__Exercise__
The entries must be restated exactly as written.

__Saved entries__
════════════════

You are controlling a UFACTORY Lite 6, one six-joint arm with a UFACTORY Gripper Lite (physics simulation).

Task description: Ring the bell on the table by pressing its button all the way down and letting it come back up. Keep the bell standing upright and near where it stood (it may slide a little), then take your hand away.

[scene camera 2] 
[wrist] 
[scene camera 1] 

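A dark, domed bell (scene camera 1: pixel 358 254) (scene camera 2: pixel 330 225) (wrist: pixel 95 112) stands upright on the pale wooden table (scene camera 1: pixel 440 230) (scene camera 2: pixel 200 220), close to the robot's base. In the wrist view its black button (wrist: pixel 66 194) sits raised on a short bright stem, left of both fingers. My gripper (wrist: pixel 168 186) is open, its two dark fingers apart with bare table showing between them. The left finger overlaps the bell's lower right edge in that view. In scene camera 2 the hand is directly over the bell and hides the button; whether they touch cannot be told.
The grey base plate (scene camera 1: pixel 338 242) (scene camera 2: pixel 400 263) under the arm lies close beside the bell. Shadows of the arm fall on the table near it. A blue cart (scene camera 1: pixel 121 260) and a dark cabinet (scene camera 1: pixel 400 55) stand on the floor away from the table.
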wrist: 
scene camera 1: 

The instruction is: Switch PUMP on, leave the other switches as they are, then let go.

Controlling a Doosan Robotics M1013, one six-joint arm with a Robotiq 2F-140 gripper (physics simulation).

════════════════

__Answer area__
You are controlling a UFACTORY Lite 6, one six-joint arm with a UFACTORY Gripper Lite (physics simulation).

Task description: Ring the bell on the table by pressing its button all the way down and letting it come back up. Keep the bell standing upright and near where it stood (it may slide a little), then take your hand away.

[scene camera 2] 
[wrist] 
[scene camera 1] 

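A dark, domed bell (scene camera 1: pixel 358 254) (scene camera 2: pixel 330 225) (wrist: pixel 95 112) stands upright on the pale wooden table (scene camera 1: pixel 440 230) (scene camera 2: pixel 200 220), close to the robot's base. In the wrist view its black button (wrist: pixel 66 194) sits raised on a short bright stem, left of both fingers. My gripper (wrist: pixel 168 186) is open, its two dark fingers apart with bare table showing between them. The left finger overlaps the bell's lower right edge in that view. In scene camera 2 the hand is directly over the bell and hides the button; whether they touch cannot be told.
The grey base plate (scene camera 1: pixel 338 242) (scene camera 2: pixel 400 263) under the arm lies close beside the bell. Shadows of the arm fall on the table near it. A blue cart (scene camera 1: pixel 121 260) and a dark cabinet (scene camera 1: pixel 400 55) stand on the floor away from the table.
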wrist: 
scene camera 1: 

The instruction is: Switch PUMP on, leave the other switches as they are, then let go.

Controlling a Doosan Robotics M1013, one six-joint arm with a Robotiq 2F-140 gripper (physics simulation).

That finishes the output for this exercise.